Dopo le rivelazioni del periodico scozzese, una serie di interrogativi a
cascata hanno affollato la mente dei pochi che, attraverso il web, si sono
messi a lavorare per scambiarsi informazioni o interpretazioni capaci di
completare il mostruoso puzzle di cui, purtroppo, tutte le principali
tessere stanno trovaando la loro "giusta" collocazione. Ci si chiede, ad
esempio, se le propaggini canadesi dell'infezione rientrassero nel piano
prestabilito, o se al contrario rappresentino un "incidente di percorso".
Mancano, al momento, risposte attribuibili a fonti autorevoli. Ma le ipotesi
lanciate sulla rete appaiono notevolmente verosimili. Ecco, ad esempio,
alcune considerazioni pubblicate dal principale sito mondiale della galassia
No Global, Indymedia: "Gli Usa e Israele - si legge in un circostanziato
contributo diffuso lo scorso primo marzo - sono le uniche nazioni
"occidentali" che non hanno attivato realmente quelle contromisure che sono
state realizzate in tutto il mondo e persino in Italia a difesa di eventuali
diffusioni del virus".
A conferma di questa ipotesi si pone la notizia diffusa lo stesso giorno
dalle agenzie internazionali e riportata in Italia da Repubblica: proprio
nelle ore calde precedenti l'attacco in Iraq, e con la Sars alle porte,
"l'amministrazione americana ha deciso di licenziare circa seimila addetti
alla sicurezza negli aeroporti, pari all'11 per cento circa del totale,
anche perché la minaccia terroristica sembra ora meno presente".
Quanto al Canada, dove comunque esiste una vastissima comunità cinese, "é
evidente - si legge ancora su Indymedia - che é stato punito per non aver
partecipato ai crimini di guerra in Iraq, ma anche per essere una nazione
che ha sempre dichiarato di fornire aiuti a Cuba". Oggi risulterebbe vittima
di quel fenomeno che in tanti ormai chiamano "embargo turistico", con la
cancellazione ufficiale, dopo le prescrizioni dell'Organizzazione Mondiale
della Sanità, dalla lista dei Paesi in cui si può viaggiare senza rischi.

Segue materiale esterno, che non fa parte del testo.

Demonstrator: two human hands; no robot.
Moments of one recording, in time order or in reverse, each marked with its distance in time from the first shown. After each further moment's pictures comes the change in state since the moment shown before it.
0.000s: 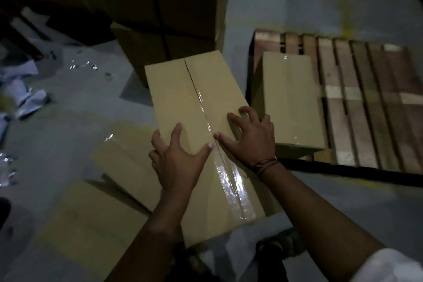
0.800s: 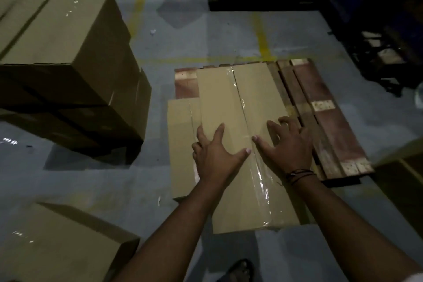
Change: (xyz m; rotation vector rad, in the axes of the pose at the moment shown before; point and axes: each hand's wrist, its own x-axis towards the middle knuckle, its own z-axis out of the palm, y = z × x) left_hand -0.085 0.433 0.233 0.024 -0.393 0.345; right_hand 0.068 0.442 -0.202 -0.095 0.124 0.422
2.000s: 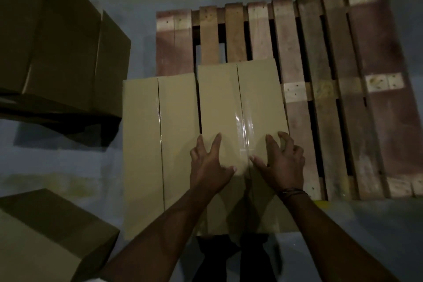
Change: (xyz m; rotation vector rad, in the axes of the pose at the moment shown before) left_hand 0.225 -0.069 0.247 0.204 -0.300 -0.148; right_hand 0.146 0.132 0.281 0.035 -0.495 0.021
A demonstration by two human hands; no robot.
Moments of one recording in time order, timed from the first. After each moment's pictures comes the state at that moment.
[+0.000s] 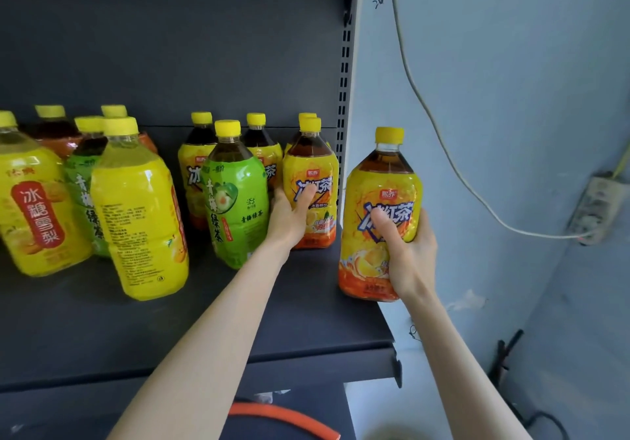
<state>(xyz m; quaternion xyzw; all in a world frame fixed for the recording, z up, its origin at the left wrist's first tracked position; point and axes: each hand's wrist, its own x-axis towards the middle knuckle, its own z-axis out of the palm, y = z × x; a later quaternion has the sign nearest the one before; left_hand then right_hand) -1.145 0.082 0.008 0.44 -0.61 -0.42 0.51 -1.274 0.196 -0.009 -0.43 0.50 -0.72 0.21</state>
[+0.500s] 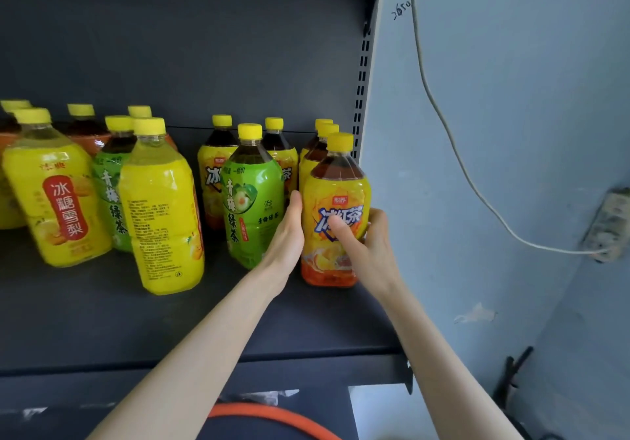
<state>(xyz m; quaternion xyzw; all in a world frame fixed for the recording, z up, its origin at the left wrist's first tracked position) -1.114 0.111 -0.002 0.38 -0.58 -0.54 0.47 -1.236 0.163 -0.011 -0.53 0.53 -0.61 0.24</state>
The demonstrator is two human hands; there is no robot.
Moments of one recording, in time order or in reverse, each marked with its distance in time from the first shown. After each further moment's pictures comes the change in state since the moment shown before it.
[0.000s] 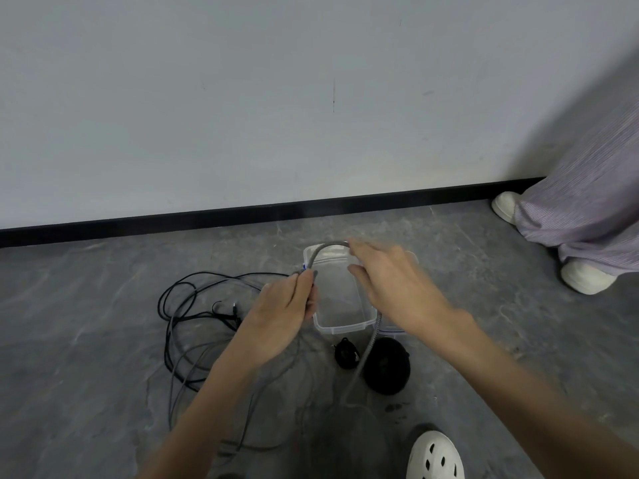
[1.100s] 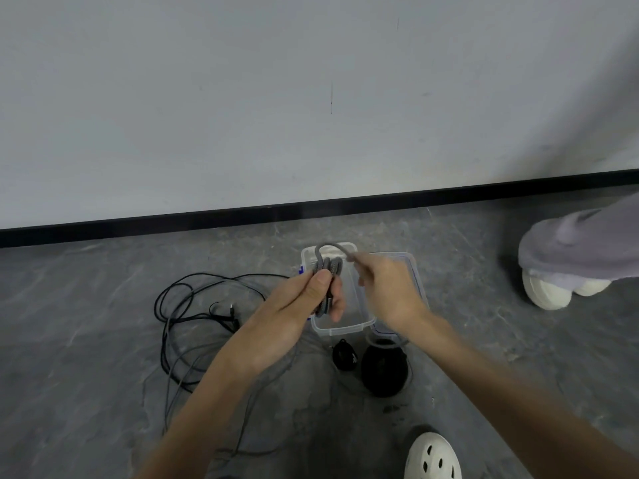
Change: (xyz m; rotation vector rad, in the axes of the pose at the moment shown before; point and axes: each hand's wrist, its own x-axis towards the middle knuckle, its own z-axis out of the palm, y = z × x) left_hand -0.018 0.025 -0.008 -0.365 -0.235 0.181; right_hand 0.006 0.020 0.044 0.378 0.025 0.356
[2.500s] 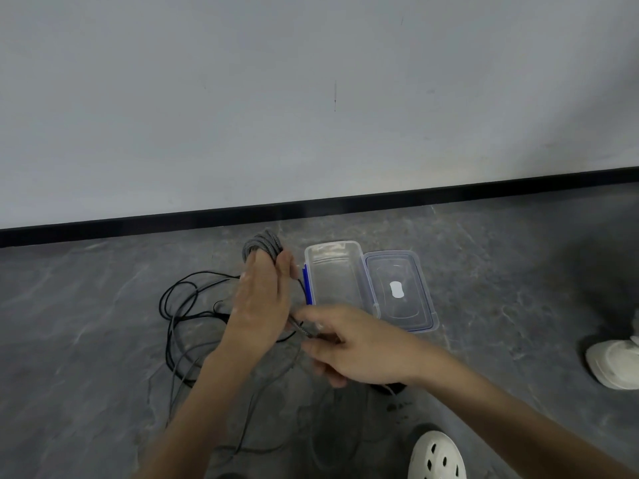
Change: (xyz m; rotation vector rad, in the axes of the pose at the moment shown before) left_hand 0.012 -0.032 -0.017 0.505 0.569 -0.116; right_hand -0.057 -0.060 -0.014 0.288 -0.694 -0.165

E
conseguente crollo dei fatturati connessi al gigantesco indotto turistico,
così come sta accadendo alla Cina, a Taywan e alle Filippine.
Caduto sul fronte del conflitto batteriologico, l'epidemiologo marchigiano
Carlo Urbani sarebbe la prima vittima illustre della guerra invisibile
dichiarata dagli Stati Uniti contro la Cina e i Paesi non allineati. Molti
dubbi circondano ancora alcuni aspetti della sua infezione e morte, a
cominciare dal fatto che difficilmente un ricercatore del suo calibro
avrebbe omesso le precauzioni rivelatesi in grado, oggi, di preservare le
migliaia di medici ed infermieri impegnati nella cura degli ammalati Sars.
Senza contare il fatto che, pur essendo Urbani uno scienziato di riferimento
dell'OMS, solo dopo la sua morte é scattato ufficialmente l'allarme sul
nuovo flagello. Quasi che si attendesse quel "la" per generare l'ondata di
panico nella popolazione mondiale. E' per questo, per tutto questo, che oggi
il virus sta subendo una nuova "mutazione", questa volta solo di carattere
terminologico. Da Severe Acute Respiratory Syndrome a Sistema Amerikano
Ridimensionamento Supereconomie. Prima tappa: la Cina.